A la lumière d’expériences d’autogestion comme celle du village de Marinaleda en Espagne, qui existe depuis 40 ans, de participation comme celle des jardins collectifs à but social de la région namuroise ou de démarche de permaculture,  les participants se sont interrogés sur le sens du travail, du temps, de la propriété dans un monde où les technologies numériques et la robotique prennent la place de l’humain ou l’obligent à s’adapter à des normes  de productivité qui ne lui sont ni naturelles, ni nécessaires.

Comment, dans ce contexte de plus en plus tendu et dirigé, se réapproprier nos vies, le temps, le contenu des emplois, les biens communs ? Quelles luttes sont à mener ? Les débats furent  très ouverts, les informations précises des acteurs de terrain et de spécialistes comme Bruno Poncelet, côtoyaient la réflexion philosophique et politique.

Armés de la vision d’un nouveau contrat social à construire, l’assemblée a consacré le dimanche aux luttes locales et leur signification dans un combat plus global.

Les enjeux de la lutte la ZAD de Haren, menée par diverses associations harenoises et soutenue par des groupes plus larges, dépassent la défense d’un territoire agricole contre la construction d’une Méga-prison. Ils soulèvent les questions de la conception de la peine et de l’incarcération, la place des citoyens dans la réflexion et la décision sur de tels projets, les dangers des partenariats public-privé dans les domaines des institutions et services publics.
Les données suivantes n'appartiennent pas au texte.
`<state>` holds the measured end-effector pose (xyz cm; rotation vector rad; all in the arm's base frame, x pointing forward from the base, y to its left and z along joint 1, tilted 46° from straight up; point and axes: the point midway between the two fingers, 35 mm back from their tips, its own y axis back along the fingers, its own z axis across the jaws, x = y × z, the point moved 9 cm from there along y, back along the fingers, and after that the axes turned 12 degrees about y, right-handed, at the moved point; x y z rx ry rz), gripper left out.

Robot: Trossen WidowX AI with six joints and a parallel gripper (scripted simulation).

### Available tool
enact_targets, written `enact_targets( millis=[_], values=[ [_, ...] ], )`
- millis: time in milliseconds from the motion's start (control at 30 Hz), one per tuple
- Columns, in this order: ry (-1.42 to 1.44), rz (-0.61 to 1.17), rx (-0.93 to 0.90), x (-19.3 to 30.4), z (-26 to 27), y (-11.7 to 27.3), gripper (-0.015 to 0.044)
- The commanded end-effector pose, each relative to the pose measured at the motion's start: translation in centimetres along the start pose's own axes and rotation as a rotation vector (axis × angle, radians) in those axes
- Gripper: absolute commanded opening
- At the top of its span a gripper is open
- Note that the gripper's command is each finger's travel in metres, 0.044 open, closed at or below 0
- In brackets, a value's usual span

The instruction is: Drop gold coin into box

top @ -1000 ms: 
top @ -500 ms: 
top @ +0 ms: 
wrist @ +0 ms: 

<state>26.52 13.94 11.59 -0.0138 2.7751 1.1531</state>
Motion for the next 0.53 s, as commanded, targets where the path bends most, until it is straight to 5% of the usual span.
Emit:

La lutte des sans-papiers, dont la démarche s’inscrit dans les difficultés quotidiennes à dépasser, la revendication d’une vie digne, la solidarité à conquérir, ouvre la réflexion sur les causes et la responsabilité de nos Etats, de l’Europe et de l’Otan. Les témoignages et analyses données par les représentants de la Voix des sans-papiers, et de la Coordination des sans-papiers, forcent  le respect par le dépassement  de leur cause particulière et  leur capacité à décrire les mécanismes et les dérives de la société actuelle. Ils appellent la fraternité et l’ouverture des citoyens belges, non seulement à la situation humanitaire, mais aussi à l’inscription de ce combat qui rejoint tous les autres pour une société où chacun  retrouverait  ses droits et ses libertés.

Dans la détente et la joie de vivre, les repas conviviaux, les rencontres informelles et la soirée du samedi animée par le talentueux  groupe « Who’s the man », ces journées permirent  à la fois le décryptage de sujets difficiles, les retrouvailles des militants, les rencontres avec des sympathisants, le partage avec les militants d’autres mouvements, et un moment d’exceptionnelle harmonie.